Prometheus alert rule:

```yaml theme={"theme":"kanagawa-wave"}
- alert: HeimdallBPFMapNearCapacity
  expr: max(unkey_heimdall_bpf_map_entries) > 3200  # 80% of 4096
  for: 5m
  labels:
    severity: warning
  annotations:
    summary: "heimdall BPF map approaching LRU eviction"
    runbook: "Increase max_entries in network.bpf.c and redeploy."
```

## Where these should live

* **Short-term:** copy a select few (monotonicity, sample density, negative deltas) into a Grafana alert that runs against ClickHouse hourly.
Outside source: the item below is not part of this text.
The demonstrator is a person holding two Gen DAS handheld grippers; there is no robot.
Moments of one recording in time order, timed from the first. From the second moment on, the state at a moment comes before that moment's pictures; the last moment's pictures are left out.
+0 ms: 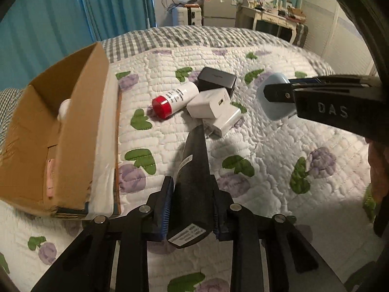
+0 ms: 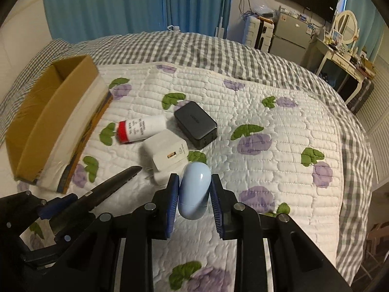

One Slack alert per violation.
* **Medium-term:** a small Go binary in `svc/ctrl` that runs the full list nightly, writes results to a `metering_quality_check` table, alerts on any row > 0.
* **Long-term:** if/when invoicing is built on top, gate invoice generation on these checks passing for the period. Anything flagged gets manual review before downstream consumers act on it.

## Related docs

* [metrics-architecture](./metrics-architecture). The pipeline design these checks are asserting properties of.
* [heimdall](./heimdall). The collector these checks verify.